Your assignment
Write every record out again exactly as shown below.
---------- Extracted information ----------
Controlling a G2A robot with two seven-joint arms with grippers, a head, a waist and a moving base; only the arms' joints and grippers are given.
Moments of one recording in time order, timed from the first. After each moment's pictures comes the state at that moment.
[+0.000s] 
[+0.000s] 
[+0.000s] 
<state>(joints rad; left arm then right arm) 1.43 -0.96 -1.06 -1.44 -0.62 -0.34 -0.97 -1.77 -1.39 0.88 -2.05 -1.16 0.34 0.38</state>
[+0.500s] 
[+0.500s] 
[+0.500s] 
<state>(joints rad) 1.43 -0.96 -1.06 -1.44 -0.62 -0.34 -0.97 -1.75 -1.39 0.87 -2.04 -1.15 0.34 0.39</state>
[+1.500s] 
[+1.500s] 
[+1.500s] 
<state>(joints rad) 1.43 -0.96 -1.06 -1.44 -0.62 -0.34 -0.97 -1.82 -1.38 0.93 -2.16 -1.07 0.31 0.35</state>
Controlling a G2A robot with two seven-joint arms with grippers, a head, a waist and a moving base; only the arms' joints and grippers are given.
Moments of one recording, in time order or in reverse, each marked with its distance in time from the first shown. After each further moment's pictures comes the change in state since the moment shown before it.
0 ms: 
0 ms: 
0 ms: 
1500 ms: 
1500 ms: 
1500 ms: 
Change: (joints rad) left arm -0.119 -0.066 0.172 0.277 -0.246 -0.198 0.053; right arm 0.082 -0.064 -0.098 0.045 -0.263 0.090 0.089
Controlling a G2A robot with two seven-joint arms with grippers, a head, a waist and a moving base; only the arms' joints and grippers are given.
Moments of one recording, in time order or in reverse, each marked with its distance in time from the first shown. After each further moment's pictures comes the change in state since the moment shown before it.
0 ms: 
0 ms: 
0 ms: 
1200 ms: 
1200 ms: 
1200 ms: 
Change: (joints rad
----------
Task output
Controlling a G2A robot with two seven-joint arms with grippers, a head, a waist and a moving base; only the arms' joints and grippers are given.
Moments of one recording in time order, timed from the first. After each moment's pictures comes the state at that moment.
[+0.000s] 
[+0.000s] 
[+0.000s] 
<state>(joints rad; left arm then right arm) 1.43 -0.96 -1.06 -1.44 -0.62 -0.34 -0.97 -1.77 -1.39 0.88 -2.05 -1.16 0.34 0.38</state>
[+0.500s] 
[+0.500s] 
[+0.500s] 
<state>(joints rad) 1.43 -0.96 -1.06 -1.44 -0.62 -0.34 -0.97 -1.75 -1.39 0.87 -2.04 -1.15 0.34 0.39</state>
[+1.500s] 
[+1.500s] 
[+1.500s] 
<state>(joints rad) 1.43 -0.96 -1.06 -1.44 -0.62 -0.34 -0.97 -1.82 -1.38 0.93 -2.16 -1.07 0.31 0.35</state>
Controlling a G2A robot with two seven-joint arms with grippers, a head, a waist and a moving base; only the arms' joints and grippers are given.
Moments of one recording, in time order or in reverse, each marked with its distance in time from the first shown. After each further moment's pictures comes the change in state since the moment shown before it.
0 ms: 
0 ms: 
0 ms: 
1500 ms: 
1500 ms: 
1500 ms: 
Change: (joints rad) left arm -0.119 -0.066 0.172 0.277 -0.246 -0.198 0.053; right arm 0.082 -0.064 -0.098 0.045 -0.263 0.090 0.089
Controlling a G2A robot with two seven-joint arms with grippers, a head, a waist and a moving base; only the arms' joints and grippers are given.
Moments of one recording, in time order or in reverse, each marked with its distance in time from the first shown. After each further moment's pictures comes the change in state since the moment shown before it.
0 ms: 
0 ms: 
0 ms: 
1200 ms: 
1200 ms: 
1200 ms: 
Change: (joints rad

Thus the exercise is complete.